Transformation of normal cells into malignant cells is a multistep process requiring the accumulation of a number of genetic alterations influencing key regulatory processes. In this regard, many types of cancers are diagnosed in the human population with an age-dependent incidence that implicates several events that take the cell from premalignant states into invasive cancers [1
]. Dysregulations may occur in a multitude of pathways and be evidenced through protein mutation, misexpression, or misproccessing, leading to altered functions that confer a pathogenic cell phenotype. While at the cellular level these dysregulations are advantageous in cancer, and may lead to increased survival, at the molecular level, these changes take place at a cost to local energetic stability. To regain a pseudo-stable state, cells co-opt chaperones, for example, Hsp90, to bind aberrant proteins involved in the dysregulated processes with high-affinity and maintain them in a functional conformation [2
]. These interactions buffer the local molecular instability and allow for the accumulation of aberrant proteins that ultimately leads to the blossoming of disease. Thus, following dysregulation in the abundance, stability or activity of a given protein, cell survival can become critically dependent on the association of client proteins of non-native stability with Hsp90.
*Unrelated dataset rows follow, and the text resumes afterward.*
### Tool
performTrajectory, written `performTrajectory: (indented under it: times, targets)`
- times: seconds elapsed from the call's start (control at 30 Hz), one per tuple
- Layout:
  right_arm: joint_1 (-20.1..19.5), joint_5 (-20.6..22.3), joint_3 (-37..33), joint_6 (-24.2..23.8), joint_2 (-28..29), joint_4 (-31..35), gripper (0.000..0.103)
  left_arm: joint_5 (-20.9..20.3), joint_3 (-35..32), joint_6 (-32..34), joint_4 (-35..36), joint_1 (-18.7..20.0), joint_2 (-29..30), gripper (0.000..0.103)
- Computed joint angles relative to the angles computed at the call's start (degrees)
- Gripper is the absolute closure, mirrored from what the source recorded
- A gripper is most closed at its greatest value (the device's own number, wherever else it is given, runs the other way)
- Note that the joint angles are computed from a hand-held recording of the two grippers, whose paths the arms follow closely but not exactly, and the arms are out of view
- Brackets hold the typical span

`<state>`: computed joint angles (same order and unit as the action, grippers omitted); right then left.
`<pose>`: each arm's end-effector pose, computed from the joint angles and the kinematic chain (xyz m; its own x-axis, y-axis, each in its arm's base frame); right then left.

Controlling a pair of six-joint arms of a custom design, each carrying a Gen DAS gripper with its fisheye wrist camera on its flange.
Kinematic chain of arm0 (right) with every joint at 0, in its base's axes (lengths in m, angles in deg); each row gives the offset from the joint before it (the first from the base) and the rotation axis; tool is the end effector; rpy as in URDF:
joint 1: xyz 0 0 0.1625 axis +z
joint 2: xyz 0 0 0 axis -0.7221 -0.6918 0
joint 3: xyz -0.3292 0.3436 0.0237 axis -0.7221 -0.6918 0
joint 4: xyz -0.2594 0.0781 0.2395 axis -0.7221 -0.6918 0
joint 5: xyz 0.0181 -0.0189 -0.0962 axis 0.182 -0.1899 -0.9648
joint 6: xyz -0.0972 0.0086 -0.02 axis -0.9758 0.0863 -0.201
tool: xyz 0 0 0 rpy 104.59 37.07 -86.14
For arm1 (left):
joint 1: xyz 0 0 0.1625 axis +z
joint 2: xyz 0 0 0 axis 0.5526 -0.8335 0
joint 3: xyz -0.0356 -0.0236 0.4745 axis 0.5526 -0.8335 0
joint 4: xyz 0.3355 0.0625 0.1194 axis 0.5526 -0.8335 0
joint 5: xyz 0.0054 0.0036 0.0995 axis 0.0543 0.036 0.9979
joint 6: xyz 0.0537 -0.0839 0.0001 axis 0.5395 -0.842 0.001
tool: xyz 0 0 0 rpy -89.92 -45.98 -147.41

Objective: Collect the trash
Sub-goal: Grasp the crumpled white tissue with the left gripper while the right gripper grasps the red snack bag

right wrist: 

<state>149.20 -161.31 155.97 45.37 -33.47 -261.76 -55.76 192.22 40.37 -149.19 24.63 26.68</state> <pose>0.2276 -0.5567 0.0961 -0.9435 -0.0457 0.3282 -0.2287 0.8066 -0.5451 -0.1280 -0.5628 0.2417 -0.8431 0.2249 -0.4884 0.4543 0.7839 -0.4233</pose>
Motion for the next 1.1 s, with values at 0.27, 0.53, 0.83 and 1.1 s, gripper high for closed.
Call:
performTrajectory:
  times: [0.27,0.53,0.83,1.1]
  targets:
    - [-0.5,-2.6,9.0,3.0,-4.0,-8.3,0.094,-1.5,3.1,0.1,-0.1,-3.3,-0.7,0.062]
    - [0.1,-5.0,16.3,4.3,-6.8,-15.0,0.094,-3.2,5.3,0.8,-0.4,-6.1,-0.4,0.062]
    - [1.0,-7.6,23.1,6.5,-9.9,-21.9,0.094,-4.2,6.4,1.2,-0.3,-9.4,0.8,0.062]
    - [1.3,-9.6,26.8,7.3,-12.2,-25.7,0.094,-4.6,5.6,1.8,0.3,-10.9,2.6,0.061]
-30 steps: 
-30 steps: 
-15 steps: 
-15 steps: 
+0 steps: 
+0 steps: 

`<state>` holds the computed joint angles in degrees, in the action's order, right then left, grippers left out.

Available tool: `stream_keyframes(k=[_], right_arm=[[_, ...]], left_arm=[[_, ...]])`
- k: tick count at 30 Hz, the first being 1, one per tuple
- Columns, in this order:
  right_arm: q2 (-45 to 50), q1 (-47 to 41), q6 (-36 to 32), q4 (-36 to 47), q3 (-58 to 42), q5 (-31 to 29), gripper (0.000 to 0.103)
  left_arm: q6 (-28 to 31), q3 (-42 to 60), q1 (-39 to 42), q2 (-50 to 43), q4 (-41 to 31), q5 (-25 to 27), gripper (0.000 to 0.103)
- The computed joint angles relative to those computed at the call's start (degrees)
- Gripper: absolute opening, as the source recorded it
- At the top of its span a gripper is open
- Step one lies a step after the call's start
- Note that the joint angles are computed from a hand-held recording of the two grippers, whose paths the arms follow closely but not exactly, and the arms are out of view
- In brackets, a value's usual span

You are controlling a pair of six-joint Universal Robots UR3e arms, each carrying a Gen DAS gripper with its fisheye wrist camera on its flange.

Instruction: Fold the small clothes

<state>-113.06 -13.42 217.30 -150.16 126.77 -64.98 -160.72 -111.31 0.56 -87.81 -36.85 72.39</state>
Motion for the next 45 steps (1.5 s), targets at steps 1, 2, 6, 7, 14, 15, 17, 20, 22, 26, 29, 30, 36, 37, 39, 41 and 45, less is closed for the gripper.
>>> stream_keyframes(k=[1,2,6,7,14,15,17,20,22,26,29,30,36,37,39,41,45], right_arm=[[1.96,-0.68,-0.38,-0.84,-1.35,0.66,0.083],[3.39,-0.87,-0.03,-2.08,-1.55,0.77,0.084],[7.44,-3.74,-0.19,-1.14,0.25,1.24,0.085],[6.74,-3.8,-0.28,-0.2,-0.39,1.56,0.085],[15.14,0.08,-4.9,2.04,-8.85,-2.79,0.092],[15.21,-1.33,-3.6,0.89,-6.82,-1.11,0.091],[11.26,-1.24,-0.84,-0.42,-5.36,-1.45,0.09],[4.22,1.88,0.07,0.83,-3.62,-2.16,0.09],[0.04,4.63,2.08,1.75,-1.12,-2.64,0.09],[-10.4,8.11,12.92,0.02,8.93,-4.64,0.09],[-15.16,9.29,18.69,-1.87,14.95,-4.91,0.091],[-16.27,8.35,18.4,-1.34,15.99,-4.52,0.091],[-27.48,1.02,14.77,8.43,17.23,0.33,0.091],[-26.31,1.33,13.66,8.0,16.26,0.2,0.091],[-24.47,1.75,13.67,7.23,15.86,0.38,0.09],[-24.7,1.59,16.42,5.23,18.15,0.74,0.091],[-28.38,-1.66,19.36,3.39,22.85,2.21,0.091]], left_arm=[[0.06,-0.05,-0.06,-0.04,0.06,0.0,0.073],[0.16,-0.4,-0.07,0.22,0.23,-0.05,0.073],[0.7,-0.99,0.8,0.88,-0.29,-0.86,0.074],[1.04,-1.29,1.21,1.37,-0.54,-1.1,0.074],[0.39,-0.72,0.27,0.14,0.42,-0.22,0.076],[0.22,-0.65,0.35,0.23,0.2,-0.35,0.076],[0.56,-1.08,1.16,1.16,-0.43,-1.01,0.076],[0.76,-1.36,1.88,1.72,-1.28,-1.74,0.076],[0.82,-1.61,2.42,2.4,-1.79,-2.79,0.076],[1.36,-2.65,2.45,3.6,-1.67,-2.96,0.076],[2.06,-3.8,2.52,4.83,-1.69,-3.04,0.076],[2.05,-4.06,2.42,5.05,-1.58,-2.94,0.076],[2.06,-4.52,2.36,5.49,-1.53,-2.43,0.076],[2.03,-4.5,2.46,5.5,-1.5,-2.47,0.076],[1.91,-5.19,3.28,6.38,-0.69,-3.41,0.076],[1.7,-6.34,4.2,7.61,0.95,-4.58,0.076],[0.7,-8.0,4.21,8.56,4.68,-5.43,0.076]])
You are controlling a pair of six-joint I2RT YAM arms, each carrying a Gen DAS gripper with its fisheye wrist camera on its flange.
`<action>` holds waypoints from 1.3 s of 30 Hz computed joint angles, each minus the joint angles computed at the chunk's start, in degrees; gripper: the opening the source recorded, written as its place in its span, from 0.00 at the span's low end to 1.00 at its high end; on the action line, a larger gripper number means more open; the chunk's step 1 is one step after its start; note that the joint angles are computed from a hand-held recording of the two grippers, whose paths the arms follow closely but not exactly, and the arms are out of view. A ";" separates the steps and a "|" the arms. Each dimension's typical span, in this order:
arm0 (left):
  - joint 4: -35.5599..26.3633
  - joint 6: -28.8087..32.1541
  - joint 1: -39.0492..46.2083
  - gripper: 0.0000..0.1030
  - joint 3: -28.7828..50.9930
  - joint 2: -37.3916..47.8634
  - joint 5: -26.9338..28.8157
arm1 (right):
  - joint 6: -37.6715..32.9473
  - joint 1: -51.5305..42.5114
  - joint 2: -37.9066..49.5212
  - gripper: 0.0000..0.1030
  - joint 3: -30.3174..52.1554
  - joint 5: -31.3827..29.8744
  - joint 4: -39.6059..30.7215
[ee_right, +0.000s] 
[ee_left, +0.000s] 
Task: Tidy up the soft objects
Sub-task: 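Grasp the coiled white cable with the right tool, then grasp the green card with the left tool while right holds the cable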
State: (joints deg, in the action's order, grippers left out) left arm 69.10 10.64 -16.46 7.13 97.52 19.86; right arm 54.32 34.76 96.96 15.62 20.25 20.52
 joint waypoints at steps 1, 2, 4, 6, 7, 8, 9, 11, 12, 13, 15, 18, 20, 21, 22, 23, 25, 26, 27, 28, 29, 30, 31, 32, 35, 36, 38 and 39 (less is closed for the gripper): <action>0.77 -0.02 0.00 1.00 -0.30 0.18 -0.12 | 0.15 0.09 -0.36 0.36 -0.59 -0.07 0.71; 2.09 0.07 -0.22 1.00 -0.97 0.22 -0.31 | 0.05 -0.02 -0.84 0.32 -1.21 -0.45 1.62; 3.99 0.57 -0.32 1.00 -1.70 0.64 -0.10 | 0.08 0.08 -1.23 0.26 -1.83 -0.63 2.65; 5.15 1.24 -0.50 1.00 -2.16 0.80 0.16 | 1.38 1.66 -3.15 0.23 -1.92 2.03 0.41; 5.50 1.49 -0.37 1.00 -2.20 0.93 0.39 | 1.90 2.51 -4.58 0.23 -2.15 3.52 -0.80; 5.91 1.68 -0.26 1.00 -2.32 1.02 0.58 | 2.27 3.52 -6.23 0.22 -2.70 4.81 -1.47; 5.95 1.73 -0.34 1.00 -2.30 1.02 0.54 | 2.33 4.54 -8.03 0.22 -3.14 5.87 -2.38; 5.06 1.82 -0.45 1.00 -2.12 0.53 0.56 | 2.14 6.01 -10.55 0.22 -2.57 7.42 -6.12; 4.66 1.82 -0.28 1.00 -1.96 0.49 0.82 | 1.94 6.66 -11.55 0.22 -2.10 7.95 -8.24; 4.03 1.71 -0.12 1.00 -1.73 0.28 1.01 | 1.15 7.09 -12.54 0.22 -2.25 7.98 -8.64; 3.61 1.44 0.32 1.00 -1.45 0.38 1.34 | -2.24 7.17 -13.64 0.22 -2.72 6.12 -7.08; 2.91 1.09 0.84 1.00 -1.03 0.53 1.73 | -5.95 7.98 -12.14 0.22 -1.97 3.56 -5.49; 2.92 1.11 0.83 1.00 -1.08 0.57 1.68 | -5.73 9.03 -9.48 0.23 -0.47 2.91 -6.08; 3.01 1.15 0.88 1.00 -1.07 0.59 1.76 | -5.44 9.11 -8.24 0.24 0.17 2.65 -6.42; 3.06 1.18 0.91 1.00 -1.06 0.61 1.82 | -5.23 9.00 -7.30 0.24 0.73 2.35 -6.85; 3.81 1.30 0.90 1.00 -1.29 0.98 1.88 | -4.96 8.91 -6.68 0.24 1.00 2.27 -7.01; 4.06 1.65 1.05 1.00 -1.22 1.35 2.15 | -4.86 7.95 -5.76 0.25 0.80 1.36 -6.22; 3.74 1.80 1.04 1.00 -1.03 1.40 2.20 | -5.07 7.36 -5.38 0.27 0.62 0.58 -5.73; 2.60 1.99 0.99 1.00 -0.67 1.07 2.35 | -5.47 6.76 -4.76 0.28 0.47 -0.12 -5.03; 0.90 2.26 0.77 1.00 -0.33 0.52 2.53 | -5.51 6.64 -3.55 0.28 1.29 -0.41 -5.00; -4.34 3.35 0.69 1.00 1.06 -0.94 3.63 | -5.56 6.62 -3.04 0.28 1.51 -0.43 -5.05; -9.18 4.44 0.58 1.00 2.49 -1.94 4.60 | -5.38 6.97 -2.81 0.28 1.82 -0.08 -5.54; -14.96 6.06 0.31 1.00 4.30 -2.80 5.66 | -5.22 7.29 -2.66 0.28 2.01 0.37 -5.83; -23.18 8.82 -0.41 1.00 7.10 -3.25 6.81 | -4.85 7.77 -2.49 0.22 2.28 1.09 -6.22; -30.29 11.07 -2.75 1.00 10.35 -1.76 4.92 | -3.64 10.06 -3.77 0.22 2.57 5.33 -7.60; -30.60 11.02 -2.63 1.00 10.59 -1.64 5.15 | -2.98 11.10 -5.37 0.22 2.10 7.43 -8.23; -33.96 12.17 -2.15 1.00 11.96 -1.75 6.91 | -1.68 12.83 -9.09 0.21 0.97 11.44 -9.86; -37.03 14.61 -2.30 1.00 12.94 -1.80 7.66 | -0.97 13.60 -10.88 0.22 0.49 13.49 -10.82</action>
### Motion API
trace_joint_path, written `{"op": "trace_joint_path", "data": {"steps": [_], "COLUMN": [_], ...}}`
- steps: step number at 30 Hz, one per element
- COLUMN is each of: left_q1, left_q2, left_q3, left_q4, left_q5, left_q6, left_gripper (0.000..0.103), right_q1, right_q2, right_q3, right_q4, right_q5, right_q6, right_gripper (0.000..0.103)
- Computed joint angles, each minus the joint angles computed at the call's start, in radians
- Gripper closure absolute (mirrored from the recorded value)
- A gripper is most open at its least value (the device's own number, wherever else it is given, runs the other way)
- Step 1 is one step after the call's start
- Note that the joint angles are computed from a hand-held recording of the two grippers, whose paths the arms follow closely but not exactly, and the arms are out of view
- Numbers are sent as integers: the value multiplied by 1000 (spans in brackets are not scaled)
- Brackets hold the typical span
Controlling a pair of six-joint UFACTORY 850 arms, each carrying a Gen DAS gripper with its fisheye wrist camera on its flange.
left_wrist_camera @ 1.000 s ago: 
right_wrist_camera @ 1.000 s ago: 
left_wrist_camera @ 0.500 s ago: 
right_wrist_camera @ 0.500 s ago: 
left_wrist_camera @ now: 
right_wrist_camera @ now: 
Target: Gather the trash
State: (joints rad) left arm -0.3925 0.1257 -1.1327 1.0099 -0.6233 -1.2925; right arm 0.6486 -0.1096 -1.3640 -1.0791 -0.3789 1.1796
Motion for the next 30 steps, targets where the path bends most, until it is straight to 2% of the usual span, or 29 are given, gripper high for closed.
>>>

In cancer, Hsp90 and associated co-chaperones were found to assist in the correct conformational folding of transformation-specific 'client proteins' without significantly binding to, or influencing the folding of, 'normal' protein counterparts; many of these client proteins are signal-transduction regulators of cell growth, differentiation, the DNA damage response, and cell survival [2
]. Small molecule inhibitors of Hsp90 disturb its association with aberrant proteins and stimulate their degradation, a process initiated by recruitment of E3-ligases and mediated by the proteasome [2
Historically, v-Src kinase was the first oncoprotein shown to display unusually stable interactions with Hsp90 and associated chaperones [8
]. In contrast, non-oncogenic c-Src requires only limited assistance from the Hsp90 machinery for its maturation and cellular function. Similarly, stable expression of the mutant, but not wild-type, p53 conformation required tight association of the p53 protein with Hsp90 [9
]. In the chronic myelogenous leukemia cell line K562, transformation is driven by the aberrant fusion of the genes bcr
, leading to the production of a constitutively active kinase, Bcr-Abl. Hsp90, which is minimally required for the stabilization of Abl itself, becomes closely associated with Bcr-Abl and maintains the kinase's functionality in this dysregulated state [10
]. Nucleophosmin-anaplastic lymphoma kinase, found in lymphomas, is another recognized tumor-specific client of Hsp90 [12
], as is mutated Flt3, a kinase involved in driving transformation in acute myeloid leukemias [13
]. Steroid-hormone receptors in breast and prostate cancers have an important role in the malignant behavior of these tumors. They too are examples of tumor-specific clients where oncogenic activity can be disrupted by Hsp90 inhibitors [14
]. Epidermal growth factor receptor harboring kinase-activating mutations that are involved in the transformation of non-small cell lung cancers also associates with Hsp90. An inhibitor of Hsp90 triggers the rapid degradation of these kinases without affecting wild-type epidermal growth factor receptor [16
]. Zeta-chain-associated protein kinase 70 (ZAP-70), expressed in patients with aggressive chronic lymphocytic leukemia (CLL) and required for cell survival and signaling in CLL, behaves as an Hsp90 client protein only in CLL cells [17
]. Examples may be extended to numerous additional transformed cell types but, in sum, multiple proteins involved in cell-specific oncogenic processes have been shown to be tightly regulated by the binding of Hsp90 and undergo selective degradation following treatment with an Hsp90 inhibitor. In this sense, at the phenotypic level, Hsp90 seems to serve as a biochemical buffer for the numerous cancer-specific lesions that are characteristic of diverse tumors.
In an effort to refine the many characteristics that are required for the development of the fully malignant phenotype, Hanahan and Weinberg proposed six essential phenotypic traits, referred to as the 'six hallmarks' of a cancer cell [1
]. Common to these hallmark traits is Hsp90, a protein that has the capacity to regulate key elements of each of these processes, suggesting that the chaperone is an indispensable controller of multiple proteins regulating these cancer hallmarks [1
In summary, malignant cells co-opt Hsp90 to maintain their viability under the pressure of aberrant proteins and, therefore, allow malignant transformation and the facilitation of disease progression. Hsp90 inhibition therefore offers the potential of accomplishing what most targeted anticancer therapies do not: the simultaneous disruption of multiple signaling events critical to all recognized cancer hallmarks. In consequence, the unique biological role of Hsp90 in cancer cells has suggested that its inhibition could be an answer to the challenge imposed on therapy by the heterogeneity and adaptability of cancer cells, and represent a singular therapeutic modality against a large array of tumors.